PROBLEM TO SOLVE: Write the entries out in full, matching them exactly.

RECORDED DATA:
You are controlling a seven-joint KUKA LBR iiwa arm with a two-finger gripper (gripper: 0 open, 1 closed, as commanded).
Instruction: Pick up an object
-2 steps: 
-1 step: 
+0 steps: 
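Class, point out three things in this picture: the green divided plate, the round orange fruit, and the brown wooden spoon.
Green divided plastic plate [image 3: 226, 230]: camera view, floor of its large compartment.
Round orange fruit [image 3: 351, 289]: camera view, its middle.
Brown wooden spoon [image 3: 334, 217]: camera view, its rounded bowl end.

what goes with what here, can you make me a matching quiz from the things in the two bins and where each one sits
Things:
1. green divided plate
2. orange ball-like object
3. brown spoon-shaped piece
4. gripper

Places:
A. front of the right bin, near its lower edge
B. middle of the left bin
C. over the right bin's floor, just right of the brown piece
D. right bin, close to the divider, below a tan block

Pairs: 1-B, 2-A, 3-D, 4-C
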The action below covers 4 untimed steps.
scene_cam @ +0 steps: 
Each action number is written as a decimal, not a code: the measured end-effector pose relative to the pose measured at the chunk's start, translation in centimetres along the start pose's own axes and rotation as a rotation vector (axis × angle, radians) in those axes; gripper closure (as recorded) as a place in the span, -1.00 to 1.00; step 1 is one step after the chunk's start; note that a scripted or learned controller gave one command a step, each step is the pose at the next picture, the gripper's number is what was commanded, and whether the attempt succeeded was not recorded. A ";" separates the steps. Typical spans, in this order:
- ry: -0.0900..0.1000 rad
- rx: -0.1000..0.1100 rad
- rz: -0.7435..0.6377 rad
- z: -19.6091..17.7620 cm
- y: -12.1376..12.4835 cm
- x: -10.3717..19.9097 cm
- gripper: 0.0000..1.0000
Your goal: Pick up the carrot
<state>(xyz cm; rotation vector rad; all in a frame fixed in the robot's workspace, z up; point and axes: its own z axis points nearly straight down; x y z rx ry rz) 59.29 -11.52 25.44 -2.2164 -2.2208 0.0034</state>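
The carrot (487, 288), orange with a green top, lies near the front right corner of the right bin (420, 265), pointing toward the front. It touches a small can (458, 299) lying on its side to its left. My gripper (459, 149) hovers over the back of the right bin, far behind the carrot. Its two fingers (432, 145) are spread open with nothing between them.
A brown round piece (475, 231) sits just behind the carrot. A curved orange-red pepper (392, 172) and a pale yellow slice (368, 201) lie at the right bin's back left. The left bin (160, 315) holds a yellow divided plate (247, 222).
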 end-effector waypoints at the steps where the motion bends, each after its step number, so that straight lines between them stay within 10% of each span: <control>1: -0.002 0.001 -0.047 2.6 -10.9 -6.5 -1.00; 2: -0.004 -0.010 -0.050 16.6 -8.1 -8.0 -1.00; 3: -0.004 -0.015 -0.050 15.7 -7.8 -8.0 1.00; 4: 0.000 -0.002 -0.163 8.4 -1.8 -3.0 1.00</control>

SOLUTION TO THIS PROBLEM:
You are controlling a seven-joint KUKA LBR iiwa arm with a two-finger gripper (gripper: 0 open, 1 closed, as commanded).
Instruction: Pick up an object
-2 steps: 
-1 step: 
+0 steps: 
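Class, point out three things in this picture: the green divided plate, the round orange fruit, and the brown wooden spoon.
Green divided plastic plate [image 3: 226, 230]: camera view, floor of its large compartment.
Round orange fruit [image 3: 351, 289]: camera view, its middle.
Brown wooden spoon [image 3: 334, 217]: camera view, its rounded bowl end.

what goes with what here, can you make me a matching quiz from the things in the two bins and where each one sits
Things:
1. green divided plate
2. orange ball-like object
3. brown spoon-shaped piece
4. gripper

Places:
A. front of the right bin, near its lower edge
B. middle of the left bin
C. over the right bin's floor, just right of the brown piece
D. right bin, close to the divider, below a tan block

Pairs: 1-B, 2-A, 3-D, 4-C
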The action below covers 4 untimed steps.
scene_cam @ +0 steps: 
Each action number is written as a decimal, not a code: the measured end-effector pose relative to the pose measured at the chunk's start, translation in centimetres along the start pose's own axes and rotation as a rotation vector (axis × angle, radians) in those axes; gripper closure (as recorded) as a place in the span, -1.00 to 1.00; step 1 is one step after the chunk's start; note that a scripted or learned controller gave one command a step, each step is the pose at the next picture, the gripper's number is what was commanded, and whether the attempt succeeded was not recorded. A ";" separates the steps. Typical spans, in this order:
- ry: -0.0900..0.1000 rad
- rx: -0.1000..0.1100 rad
- rz: -0.7435..0.6377 rad
- z: -19.6091..17.7620 cm
- y: -12.1376..12.4835 cm
- x: -10.3717..19.9097 cm
- gripper: 0.0000..1.0000
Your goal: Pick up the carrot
<state>(xyz cm; rotation vector rad; all in a frame fixed in the robot's workspace, z up; point and axes: its own z axis points nearly straight down; x y z rx ry rz) 59.29 -11.52 25.44 -2.2164 -2.2208 0.0034</state>
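The carrot (487, 288), orange with a green top, lies near the front right corner of the right bin (420, 265), pointing toward the front. It touches a small can (458, 299) lying on its side to its left. My gripper (459, 149) hovers over the back of the right bin, far behind the carrot. Its two fingers (432, 145) are spread open with nothing between them.
A brown round piece (475, 231) sits just behind the carrot. A curved orange-red pepper (392, 172) and a pale yellow slice (368, 201) lie at the right bin's back left. The left bin (160, 315) holds a yellow divided plate (247, 222).
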 end-effector waypoints at the steps where the motion bends, each after its step number, so that straight lines between them stay within 10% of each span: <control>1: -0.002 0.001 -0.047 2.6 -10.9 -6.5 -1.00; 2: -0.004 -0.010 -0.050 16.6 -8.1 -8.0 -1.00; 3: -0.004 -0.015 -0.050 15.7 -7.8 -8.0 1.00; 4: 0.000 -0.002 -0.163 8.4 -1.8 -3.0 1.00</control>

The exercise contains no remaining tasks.